The report showed that the clean-up of the accumulated refuse was done, while insecticide powder was distributed to deal with insects and vermin on the cay and a request made for the Storage and Infestation Division to carry out treatment against “bed bugs”.
Since then, the Kingston and St Andrew Health Department has assessed the solid waste issues on the cays, while the vector control team has undertaken “cleaning-up activities as well as rat baiting and spraying for bed bugs, cockroaches and flies (2004)’.
Further treatment for the infestation of flies, cockroaches, bed bugs and rodents was done in 2006. However, this was just a temporary solution “as improvement of the sanitary conditions on the cays is the only real way of reducing the vector problems”, the 2006 report said.

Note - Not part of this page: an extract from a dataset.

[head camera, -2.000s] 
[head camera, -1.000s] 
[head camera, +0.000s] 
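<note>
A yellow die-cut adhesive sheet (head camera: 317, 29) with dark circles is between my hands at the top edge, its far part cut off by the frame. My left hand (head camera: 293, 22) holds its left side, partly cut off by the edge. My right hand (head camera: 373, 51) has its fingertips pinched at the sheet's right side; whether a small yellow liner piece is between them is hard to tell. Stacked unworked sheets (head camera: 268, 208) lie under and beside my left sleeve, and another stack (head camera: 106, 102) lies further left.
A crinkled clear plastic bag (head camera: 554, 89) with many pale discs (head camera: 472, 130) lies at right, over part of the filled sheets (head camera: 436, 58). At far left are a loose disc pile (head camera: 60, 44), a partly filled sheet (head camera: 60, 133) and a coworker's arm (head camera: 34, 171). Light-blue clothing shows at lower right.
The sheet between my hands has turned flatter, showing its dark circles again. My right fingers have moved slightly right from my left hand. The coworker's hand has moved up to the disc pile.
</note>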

Everton Baker, chief public health inspector with the Kingston and St Andrew Health Department, attested to this when contacted yesterday. It is these measures, he said, that have so far helped to divert a public health nightmare.

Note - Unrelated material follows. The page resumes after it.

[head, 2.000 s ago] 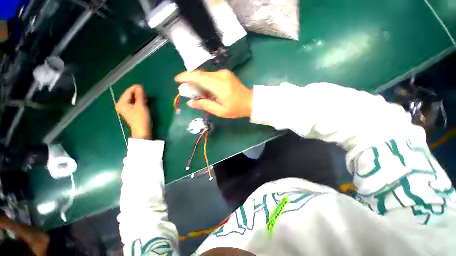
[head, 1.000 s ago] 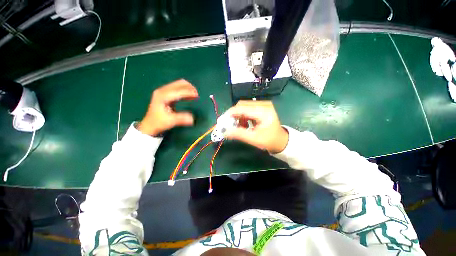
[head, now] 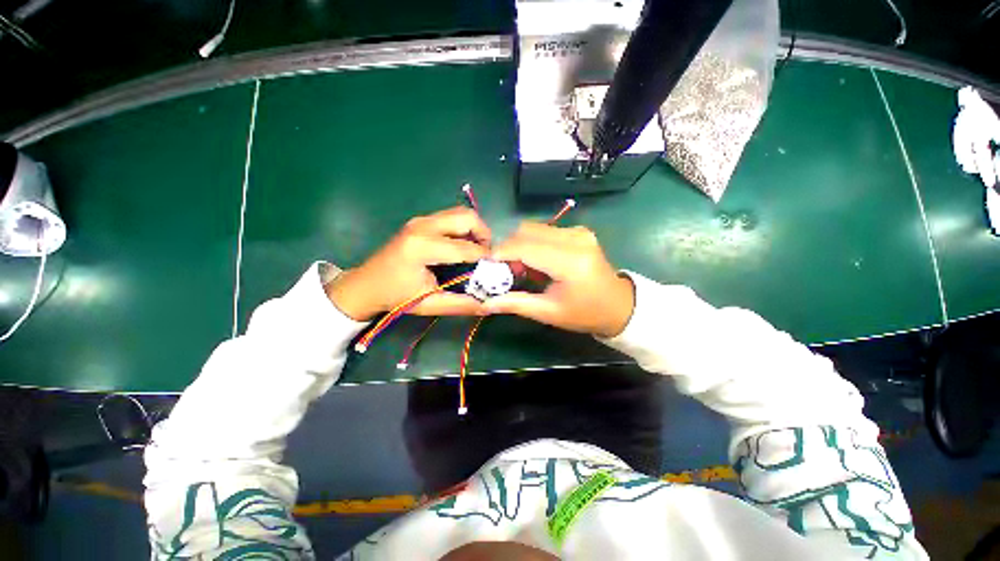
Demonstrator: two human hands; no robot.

However, Baker said a more concerted effort will have to be made to arrest the problems at the cays, which are nationally and regionally significant breeding sites for birds, including the Masked Booby, the Laughing Gull, and the Royal Tern.
“Going forward, there has to be an intervention where things are ordered and managed and there is an institutional framework, like policing on a regular basis — including by people who are regular residents there [who could serve as] monitors,” he told the Observer.
“Also, the persons going there, the licence would have to be tied to a number of agencies, so you have a food handler’s permit and other things. [That way] your licence is a comprehensive one.” Critically, if the garbage problem is to be addressed, he said, there would also need to be a restriction on the items allowed on to the cays.
Permanent Secretary in the Ministry of Agriculture and Fisheries Donovan Stanberry yesterday insisted that the problems affecting the cays were outside the ministry’s scope of responsibilities. However, he said they were, nonetheless, willing to play a role through collaboration with other stakeholders. “…Our responsibility is the management of our fisheries resources out there,” he said.
“[However], the ministry is aware that the conditions out there are not as they should be and we are willing to work with the police, the Ministry of Health, the Kingston and St Andrew Corporation [and whoever else to address the problems],” Stanberry said.
JET boss Diana McCaulay was yesterday shocked at the sheer volume of garbage at Middle Cay. Like the residents, she said Government needed to act quickly.
“When I stand here, I really am saddened by what seems to be a very clear case of governmental failure and neglect,” she said.
“This is a very important natural resource not only for the fish and the birds, but there are several hundred people living here in completely unsatisfactory conditions and I really want to know how it’s been allowed to get to this stage,” McCaulay added.